The pictures get left out, but everything else in the listing below must be duplicated exactly.

──────── Source material ────────

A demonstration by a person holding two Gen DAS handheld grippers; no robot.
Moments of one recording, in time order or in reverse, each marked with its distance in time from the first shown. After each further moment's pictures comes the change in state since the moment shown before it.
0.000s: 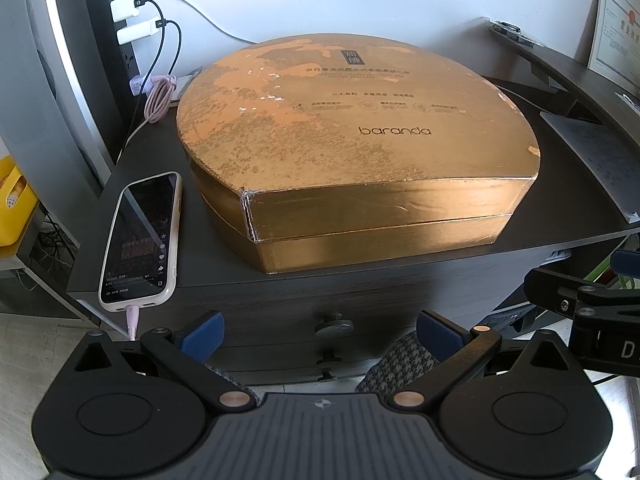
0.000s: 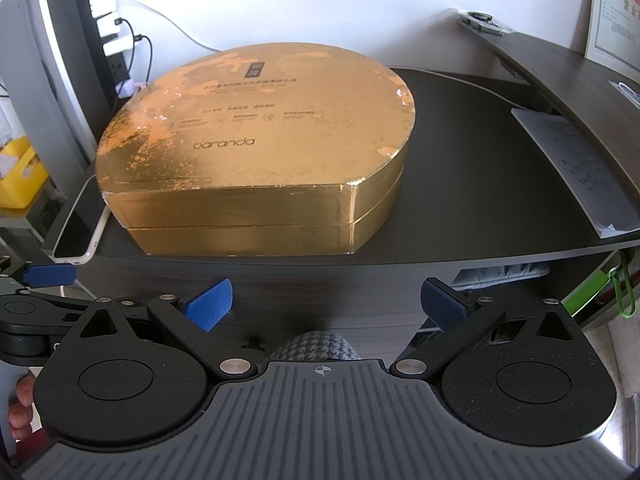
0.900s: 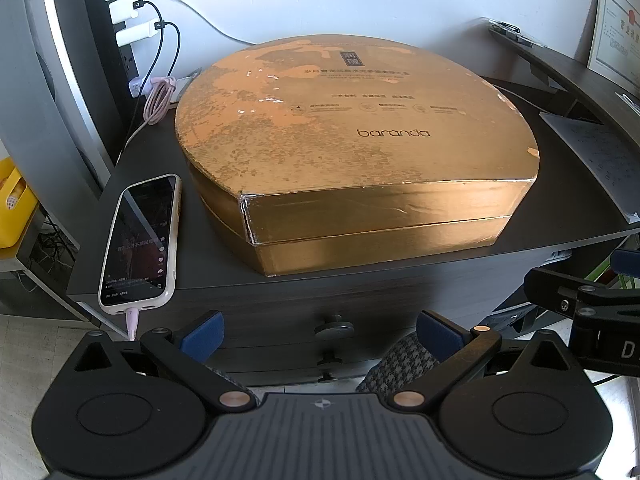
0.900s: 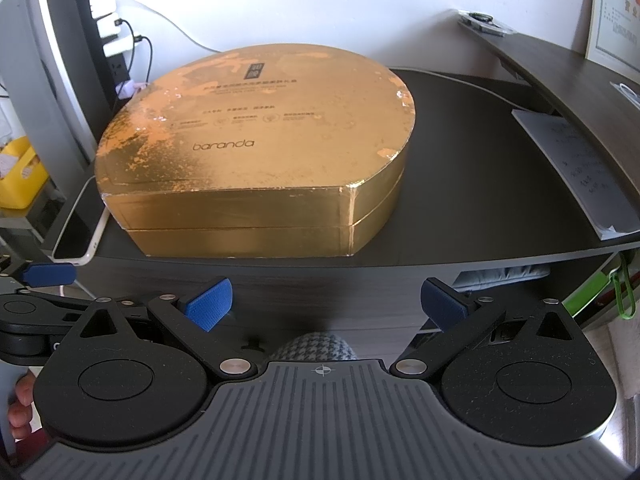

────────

Response below »
A demonstration by a person holding two Gen DAS handheld grippers; no robot.
Moments of one recording, in time order or in reverse, each marked with its distance in time from the first shown. After each further moment's pictures comes the change in state since the moment shown before it.
0.000s: 
0.000s: 
0.900s: 
0.900s: 

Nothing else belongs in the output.